» Description of the task: Please restate each line of the data below exactly. Omit all images.

====== The data

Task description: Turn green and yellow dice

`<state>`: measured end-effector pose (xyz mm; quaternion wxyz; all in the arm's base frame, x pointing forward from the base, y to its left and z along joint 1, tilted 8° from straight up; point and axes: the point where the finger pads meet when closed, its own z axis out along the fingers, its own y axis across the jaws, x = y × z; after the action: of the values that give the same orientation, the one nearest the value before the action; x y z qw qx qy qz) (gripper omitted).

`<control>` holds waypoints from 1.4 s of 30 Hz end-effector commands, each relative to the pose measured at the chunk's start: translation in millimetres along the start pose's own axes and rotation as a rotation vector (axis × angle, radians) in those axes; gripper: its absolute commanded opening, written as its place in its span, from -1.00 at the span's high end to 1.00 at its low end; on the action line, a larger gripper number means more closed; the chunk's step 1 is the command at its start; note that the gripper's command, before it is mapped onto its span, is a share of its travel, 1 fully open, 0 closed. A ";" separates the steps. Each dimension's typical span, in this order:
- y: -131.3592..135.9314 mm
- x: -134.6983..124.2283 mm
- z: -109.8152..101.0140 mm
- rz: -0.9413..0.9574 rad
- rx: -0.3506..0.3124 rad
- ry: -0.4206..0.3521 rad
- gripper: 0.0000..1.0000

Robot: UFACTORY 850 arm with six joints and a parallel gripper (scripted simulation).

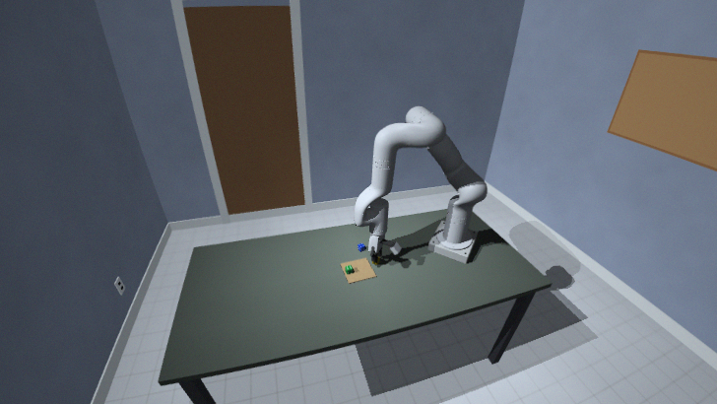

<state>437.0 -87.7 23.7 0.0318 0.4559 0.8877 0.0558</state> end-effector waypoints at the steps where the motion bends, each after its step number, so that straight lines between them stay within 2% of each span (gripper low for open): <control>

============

» Solution to this task:
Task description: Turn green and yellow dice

`<state>`: measured end-effector pose (xyz mm; quaternion wxyz; all in the arm's base frame, x pointing forward from the base, y to its left and z along joint 1, tilted 8° from straight up; point and axes: the point where the finger pads meet when closed, its own z axis out along the fingers, its own y axis across the jaws, x = y × z; after the action: of the values that give the same orientation, the one nearest the value before the action; x y z qw qx qy qz) (gripper omitted).

`<control>` holds waypoints from 1.4 s of 30 Hz end-effector commands, each relative to the pose measured at the chunk's start: translation in millimetres along the start pose's own axes and rotation as a rotation vector (axis × angle, radians) in those axes; gripper: its absolute commanded opening, written as its place in its span, from -1.00 at the span's high end to 1.00 at its low end; on the action line, a larger gripper number means more closed; the chunk's step 1 is the command at its start; note that the gripper's command, before it is mapped onto its span, is a share of its travel, 1 fully open, 0 closed. A ";" separates the steps. Each dimension's typical span, in this order:
- y: -131.3592..135.9314 mm
- x: -134.6983..124.2283 mm
- z: -109.8152..101.0140 mm
- rz: -0.9413..0.9574 rad
- rx: -0.3506..0.3124 rad
- ry: -0.4206..0.3521 rad
- gripper: 0.0000..1.0000

Robot: UFACTORY 850 arm with six joints and a parallel gripper (scripted simulation).


<state>437.0 -87.7 23.7 0.0318 0.4559 0.8877 0.0558</state> end-effector waypoints at the steps where the motion bends, each after its step number, so that straight lines between them stay within 2% of each span (gripper low for open): <control>

No more output remains.